BUT, BUT, BUT, we want RICKY to bark when someone comes to our front door or yard. He is our canine doorbell. We sometimes don't hear the doorbell but RICKY has a bark that can rattle windows. Often UPS/FedEx/Amazon leaves a package at our front door and never rings the doorbell. But RICKY knows and alerts us. I tell him I've got the situation under control, tell him he's a good boy, and he quiets down. We retrieve the package, RICKY gets a reward. We work as a team. I trust him when he thinks there might be a danger to me. It doesn't happen often and I'm okay with that. I would rather be safe than sorry.


----------



## Mikki (May 6, 2018)

We have a second home and Patti barks more when we first get there and eventually settles down. When Patti barks I physically remove her from the area and tell her No! If JoJo won't stop, I would put JoJo in Time Out for a few minutes. 

Our vacation home is a 14-unit Townhome complex with people coming and going throughout the day. Patti eventually learns the routine and doesn't bark - as much - unless there's something unusual. A new noise will cause a Woof! I want her to bark if there's a reason but constant barking I control by removing her from the source - Telling her No! 

The first time we left Patti in our vacation place, she barked and cried the entire time we were gone. We left her in the MB with the door closed. The next time I put a gate in the doorway, left the door open, turned on the TV and give her a favorite treat before leaving and after coming home. That solved that problem. We have security cameras so I can see what's going on. 

At our primary home we live on a large acreage and most of the activity comes from wild life that Patti barks at when outside, unless she notices the frequent Amazon delivery person. They come so frequently she doesn't always bark at them. But, she always barks if the door bell rings. 
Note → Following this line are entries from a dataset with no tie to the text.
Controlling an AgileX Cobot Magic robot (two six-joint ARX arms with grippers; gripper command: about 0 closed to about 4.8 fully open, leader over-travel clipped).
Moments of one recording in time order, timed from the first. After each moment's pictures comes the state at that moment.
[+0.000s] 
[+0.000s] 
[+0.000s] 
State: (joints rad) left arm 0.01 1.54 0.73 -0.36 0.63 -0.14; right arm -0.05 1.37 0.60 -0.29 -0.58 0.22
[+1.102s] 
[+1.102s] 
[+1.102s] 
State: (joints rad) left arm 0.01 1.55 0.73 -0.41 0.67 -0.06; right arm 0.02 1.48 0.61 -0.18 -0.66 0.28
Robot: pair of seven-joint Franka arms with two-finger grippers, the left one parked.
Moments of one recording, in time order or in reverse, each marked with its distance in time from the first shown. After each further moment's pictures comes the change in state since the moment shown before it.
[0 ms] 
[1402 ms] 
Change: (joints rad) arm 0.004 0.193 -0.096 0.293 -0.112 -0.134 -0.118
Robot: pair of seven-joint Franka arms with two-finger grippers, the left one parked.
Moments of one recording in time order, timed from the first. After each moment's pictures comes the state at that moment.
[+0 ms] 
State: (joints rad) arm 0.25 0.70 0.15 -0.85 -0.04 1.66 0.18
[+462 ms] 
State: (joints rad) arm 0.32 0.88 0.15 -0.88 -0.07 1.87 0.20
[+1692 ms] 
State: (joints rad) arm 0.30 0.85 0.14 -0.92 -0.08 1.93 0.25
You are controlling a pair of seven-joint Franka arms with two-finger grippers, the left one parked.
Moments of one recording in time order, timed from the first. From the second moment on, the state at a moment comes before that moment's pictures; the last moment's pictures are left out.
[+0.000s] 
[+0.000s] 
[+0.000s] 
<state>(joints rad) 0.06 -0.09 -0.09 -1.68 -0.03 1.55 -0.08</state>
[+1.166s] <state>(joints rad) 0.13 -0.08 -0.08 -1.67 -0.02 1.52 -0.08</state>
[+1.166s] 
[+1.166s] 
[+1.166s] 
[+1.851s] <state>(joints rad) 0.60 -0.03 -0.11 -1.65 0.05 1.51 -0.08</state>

Havanese bark. As a puppy Patti didn't bark very often. As she's matured she now barks more but I can easily control it.


----------



## KristaS (Sep 26, 2020)

Thank you all for your advice and thoughts! I have tried picking Jojo up and showing her outside and saying “see, there’s nothing there.” She likes this! She almost jumps into my arms to get to see outside! I have tried to keep from doing this as I didn’t want to reinforce a bad habit, but must admit it feels the best! She definitely believes there is a reason to sound a little alarm! It’s like she’s saying, “Ja hear that?... Ja hear that??? Ja hear THAT? Ja hear that???” Ha ha. It’s just so annoying! Ha ha! Mostly, I think you are right, Popi! She is doing wonderfully; I truly don’t deserve her and should be thanking my lucky stars this is her only bad habit; and trust that, given time, she will learn when something truly is a concern! By then, I think we will have a wonderful and trusting bond formed. Exactly like you have with Ricky!!


----------



## krandall (Jun 11, 2009)

Also remember that at 9 months, she is still a puppy. This is a big uncertain world for a puppy. It IS going to take time for her to learn the regular sounds of her new surroundings in TWO places. As she does she will alert to them less and less.


----------



## KristaS (Sep 26, 2020)

LeleRF said:


> Btw, she is adorable! ❤ The cocked head gets me every time!


Me too!!! I think she is over the moon cute, of course!!


krandall said:


> Also remember that at 9 months, she is still a puppy. This is a big uncertain world for a puppy. It IS going to take time for her to learn the regular sounds of her new surroundings in TWO places. As she does she will alert to them less and less.


Thanks Karen!! It’s reassuring to know it will most likely pass!!


----------